Сун Цзиюй глубоко вздохнул, чувствуя, как горячая ци побежала по меридианам. В голове немного прояснилось.

– Возможно, его дух давно прозябал неупокоенным, – медленно, размышляя, проговорил он. – Его труп из разграбленного кургана выбросили в реку, река заболотилась, и там он мало-помалу построил свой «дворец». Прошли годы, в болоте начали прятать тела убитых девушек, иньская энергия напитала дух императора, и он… Допустим, он явился во сне гуну Цюю или дал знак, который тот безошибочно понял. Гун Цюй из семьи придворных звездочетов и гадателей, именно он рассказал лао Ма, что нужно делать. Лао Ма, одержимый жадностью, легко повелся на посулы призрачного императора восстановить справедливость и снова возвысить Чжунчэн и начал собирать для него иньскую ци уже намеренно… Но Декрет о преображении земель? – Сун Цзиюй поднял голову и поглядел на бушующую за окном непогоду. – Разве правители, даже мертвые, торгуются с подданными? Чжун-ди был так горд, что собирался править вечно, а тут купец и провинциальный дворянин просят обвалить какую-то горную дорогу… Да он бы посмеялся над ними, а потом убил за дерзость.

– Он слаб, но желает стать сильнее и потакает им, пока ему это выгодно… Шаньюань знает его лучше всех, он понял бы, чего хочет этот злой дух, – Ху Шаньнян резко взмахнула метелкой. – Где Бао Кэцин?

Сун Цзиюй опустил глаза. Хотел бы он знать… Ему представился барс, одиноко бредущий среди голых скал.
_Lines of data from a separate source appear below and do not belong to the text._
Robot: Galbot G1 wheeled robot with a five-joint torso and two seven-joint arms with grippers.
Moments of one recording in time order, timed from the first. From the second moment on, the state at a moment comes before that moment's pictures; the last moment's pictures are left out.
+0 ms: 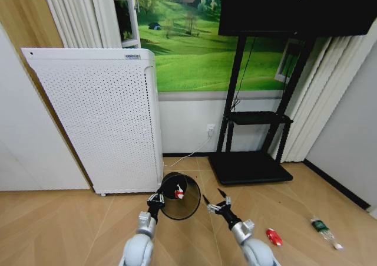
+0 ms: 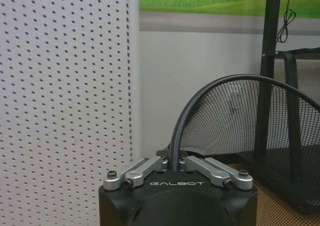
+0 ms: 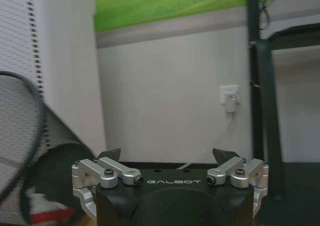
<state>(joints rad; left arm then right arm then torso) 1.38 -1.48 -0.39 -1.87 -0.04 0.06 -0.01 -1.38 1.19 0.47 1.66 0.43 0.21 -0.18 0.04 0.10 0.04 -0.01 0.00</state>
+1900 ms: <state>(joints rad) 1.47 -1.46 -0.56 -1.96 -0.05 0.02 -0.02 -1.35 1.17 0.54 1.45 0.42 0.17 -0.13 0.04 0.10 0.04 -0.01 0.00</state>
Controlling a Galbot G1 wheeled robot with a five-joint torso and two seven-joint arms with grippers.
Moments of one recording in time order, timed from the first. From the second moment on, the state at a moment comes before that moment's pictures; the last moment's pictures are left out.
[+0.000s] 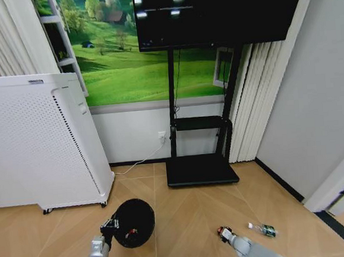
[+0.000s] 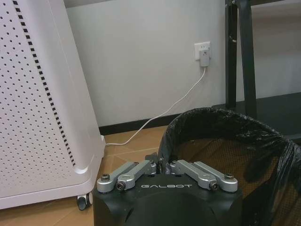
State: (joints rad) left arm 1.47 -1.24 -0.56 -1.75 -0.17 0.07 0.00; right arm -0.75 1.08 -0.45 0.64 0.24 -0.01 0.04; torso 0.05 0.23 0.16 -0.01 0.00
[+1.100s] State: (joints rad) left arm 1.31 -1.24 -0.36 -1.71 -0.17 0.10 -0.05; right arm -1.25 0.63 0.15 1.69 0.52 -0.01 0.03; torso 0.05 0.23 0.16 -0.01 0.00
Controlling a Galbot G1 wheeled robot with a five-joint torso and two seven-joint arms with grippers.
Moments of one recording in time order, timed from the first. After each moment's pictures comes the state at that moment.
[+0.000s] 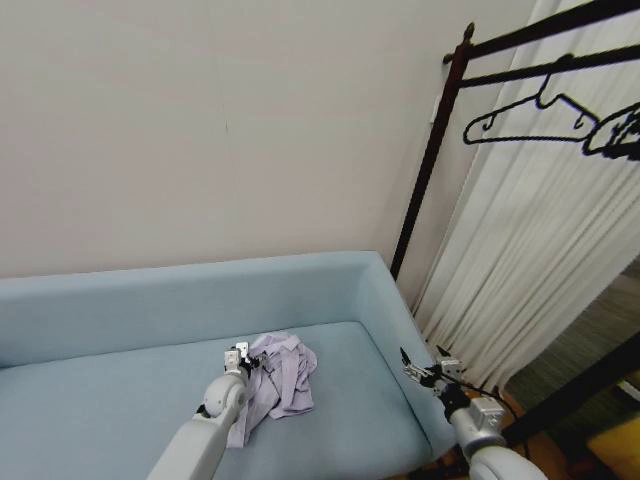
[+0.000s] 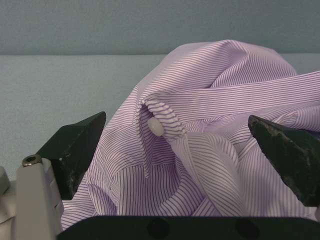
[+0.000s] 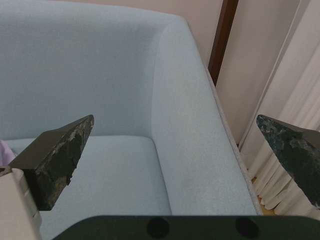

Как он будет прыгать по ним теперь, лишившись половины хвоста?

– Они с лао Ху рассорились.

– Глупые коты! – вспылила Ху Шаньнян. – Нашли время! Вот что, чангуй Сун: я попытаюсь найти его, найти всех, кого смогу, и привести сюда. Если твари, кишащие в горах, служат такому могучему хозяину, мы должны сплотиться, поодиночке они сожрут нас. Вы же до тех пор поддерживайте жизнь Шаньюаня. Стоит ему умереть, и стены поместья падут. Не вздумайте отпускать его!

Она приказывала, но в глазах ее была мольба. Сун Цзиюй не знал, как любят друг друга тигры, и уж тем более хушэни, но Ху Шаньнян походила сейчас на старшую сестру, которой у него никогда не было. Терпеливая, нежная, но считающая своим долгом воспитывать любимого негодника.

Она подошла к постели, поправила на Ху Мэнцзы одеяло, будто это могло помочь.

– Если Шаньюань очнется… скажите ему, – вдруг попросила она.

– Что сказать? – Сун Цзиюй нахмурился.

– Вам виднее. Если есть, что сказать… не держите в себе. Что бы там дальше ни случилось. Другого раза может не быть, я знаю это. Даже для духов… не существует вечности, – Ху Шаньнян поклонилась и вышла, закрываясь рукавом от дождя.

Сун Цзиюй проводил ее до ворот и снова вернулся к Ху Мэнцзы. Не хочет возвращаться, значит… Говорил, что убьет Чжун-ди еще раз, но кто способен дважды погубить того, кого любил?